The pro-embryonic stem cell activist and liberal actor Michael J. Fox is having a change of heart on the controversial bioethics topic.
During the 2006 midterm elections, Fox endorsed then-Senate candidate Claire McCaskill of Missouri in a controversial commercial. Fox endorsed McCaskill primarily because she supported embryonic stem cell research. Fox said this research “could provide a cure for his Parkinson’s disease” even though studies indicating rats injected with embryonic stem cells showed signs of developing malignant tumors in their brains.
According to the New Scientist, The Michael J. Fox Foundation has shifted its emphasis in recent years from embryonic stem cell research, because, as the Foundation’s chief scientific adviser Gene Johnson of Washington University in St. Louis said, “using stem cells as therapeutic agents is a very complicated process.” Some of these complications include:
Obstacles include working out how to get transplanted cells to integrate into the brain, and developing “off-the-shelf” cell lines that can be used for any recipient.
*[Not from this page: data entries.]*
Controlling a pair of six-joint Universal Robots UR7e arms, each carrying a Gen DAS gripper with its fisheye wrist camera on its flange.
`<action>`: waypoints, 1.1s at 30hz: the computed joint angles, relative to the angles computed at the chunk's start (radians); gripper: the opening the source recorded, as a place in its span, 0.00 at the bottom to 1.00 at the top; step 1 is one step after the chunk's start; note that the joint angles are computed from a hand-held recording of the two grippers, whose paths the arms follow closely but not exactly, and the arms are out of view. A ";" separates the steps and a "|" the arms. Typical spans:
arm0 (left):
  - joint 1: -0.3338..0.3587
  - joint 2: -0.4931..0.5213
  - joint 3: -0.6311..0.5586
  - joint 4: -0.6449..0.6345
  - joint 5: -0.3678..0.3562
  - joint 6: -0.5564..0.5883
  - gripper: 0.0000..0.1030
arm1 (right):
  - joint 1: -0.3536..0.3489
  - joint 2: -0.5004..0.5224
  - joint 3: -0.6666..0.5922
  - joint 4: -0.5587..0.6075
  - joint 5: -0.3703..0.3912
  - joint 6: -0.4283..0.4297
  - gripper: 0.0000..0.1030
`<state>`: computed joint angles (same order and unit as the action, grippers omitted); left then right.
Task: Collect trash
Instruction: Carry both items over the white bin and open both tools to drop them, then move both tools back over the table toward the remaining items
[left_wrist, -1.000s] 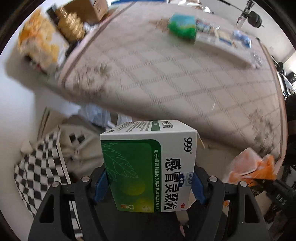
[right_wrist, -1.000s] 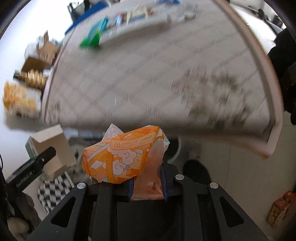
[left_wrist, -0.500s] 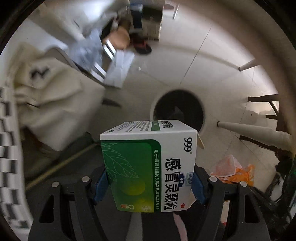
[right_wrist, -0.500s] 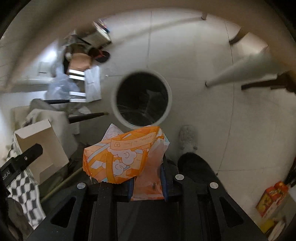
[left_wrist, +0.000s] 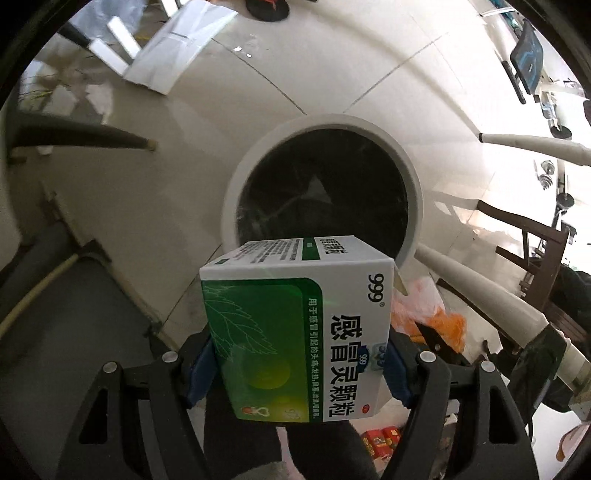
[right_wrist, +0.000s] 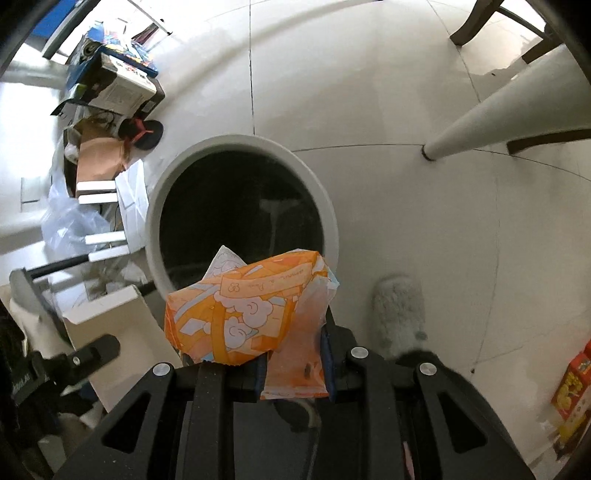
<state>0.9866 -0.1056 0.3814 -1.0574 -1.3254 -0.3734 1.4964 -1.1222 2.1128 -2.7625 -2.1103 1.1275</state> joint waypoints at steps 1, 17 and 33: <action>0.002 0.020 -0.025 0.009 0.005 0.003 0.83 | -0.013 0.012 -0.005 -0.016 0.001 -0.016 0.27; -0.074 -0.182 0.309 -0.164 0.337 0.110 0.96 | 0.029 0.052 -0.079 0.058 -0.086 -0.217 0.96; -0.182 -0.363 0.364 -0.071 0.403 0.151 0.96 | 0.301 -0.051 -0.291 0.728 -0.215 0.066 0.97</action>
<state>0.8048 -0.4685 0.7457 -1.1281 -0.9221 -0.2226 1.7978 -1.1730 1.8218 -2.0341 -2.3250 1.1940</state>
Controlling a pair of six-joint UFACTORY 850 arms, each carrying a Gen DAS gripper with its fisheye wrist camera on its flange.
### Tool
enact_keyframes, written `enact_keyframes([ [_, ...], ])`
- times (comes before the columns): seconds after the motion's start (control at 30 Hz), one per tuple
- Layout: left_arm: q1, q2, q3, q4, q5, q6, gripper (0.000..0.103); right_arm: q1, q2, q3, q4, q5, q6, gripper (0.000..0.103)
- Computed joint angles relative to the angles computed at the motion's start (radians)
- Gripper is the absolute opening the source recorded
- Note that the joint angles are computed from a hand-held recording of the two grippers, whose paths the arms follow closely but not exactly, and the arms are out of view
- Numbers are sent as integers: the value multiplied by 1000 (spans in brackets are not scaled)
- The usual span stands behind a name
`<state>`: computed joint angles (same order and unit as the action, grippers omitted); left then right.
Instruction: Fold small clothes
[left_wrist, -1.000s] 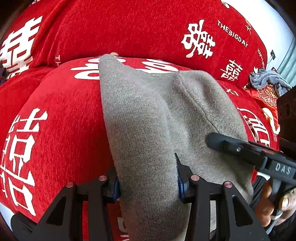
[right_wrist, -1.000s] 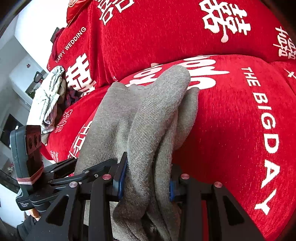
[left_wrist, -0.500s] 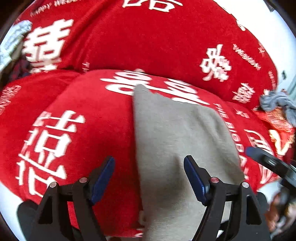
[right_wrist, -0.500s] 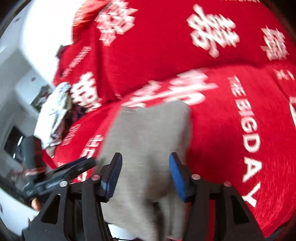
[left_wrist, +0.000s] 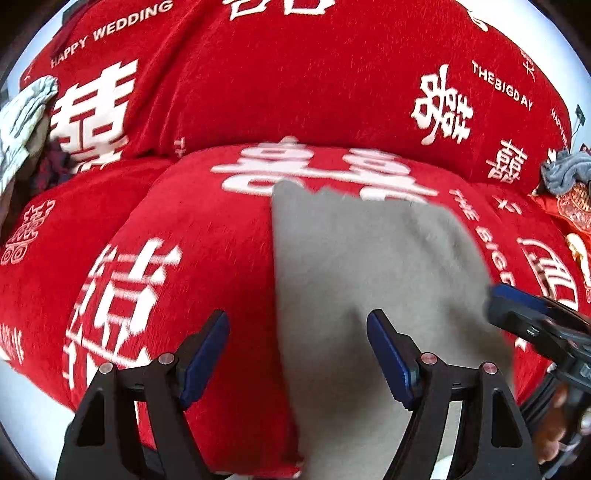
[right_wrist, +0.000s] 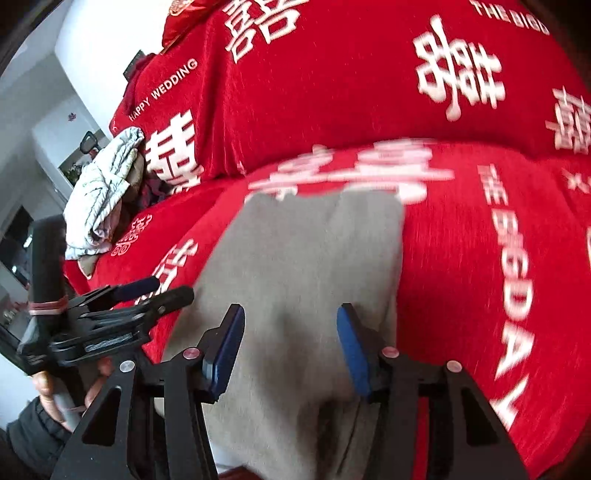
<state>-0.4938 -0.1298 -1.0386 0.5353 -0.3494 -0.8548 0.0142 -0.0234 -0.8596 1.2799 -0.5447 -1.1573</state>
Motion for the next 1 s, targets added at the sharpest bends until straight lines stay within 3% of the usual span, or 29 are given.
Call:
enact_keyframes([
  [0.13, -18, -160, -162, -26, -160, 91, 78, -11, -179, -161, -141, -91, 225, 56],
  [0.23, -19, -184, -180, -25, -157, 91, 78, -32, -221, -192, -106, -137, 251, 56],
  [0.33, -37, -146, -146, 51, -147, 29, 78, -16, -143, -140, -114, -94, 216, 56],
  [0.4, -57, -97, -95, 144, -129, -57, 78, -20, -71, -69, -27, -141, 68, 56],
  [0.5, -80, -37, -22, 266, -99, -189, 78, -8, 5, 22, 11, -164, -18, 56],
  [0.77, -134, 37, 114, 495, -106, -417, 78, 23, 113, 168, 24, 1, -82, 56],
  [0.93, -137, 53, 141, 531, -89, -455, 78, 10, 153, 221, 29, 6, -94, 56],
  [1.0, -134, 56, 148, 521, -80, -454, 83, 10, 154, 232, 42, 9, -105, 56],
])
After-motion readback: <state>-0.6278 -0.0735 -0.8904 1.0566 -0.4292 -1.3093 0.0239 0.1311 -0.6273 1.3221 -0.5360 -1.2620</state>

Meanwhile, other avenues are speeding towards clinical trials. These include neurotrophic factors – proteins that promote the survival of nerve cells – as well as antibodies that target the alpha-synuclein protein, which may be a cause of the brain damage seen in Parkinson’s.
Fox recently told ABC News that “there have been some issues with stem cells” and that even though “an answer may still come from stem cell research, it is more than likely to come from another area.”
What now seems like a misguided endorsement of McCaskill without the facts in 2006 has already done damage, as the Senate gained one more liberal politician. It seems safe to assume Fox will not cut a similar advertisement on behalf of McCaskill when she is up for reelection this fall.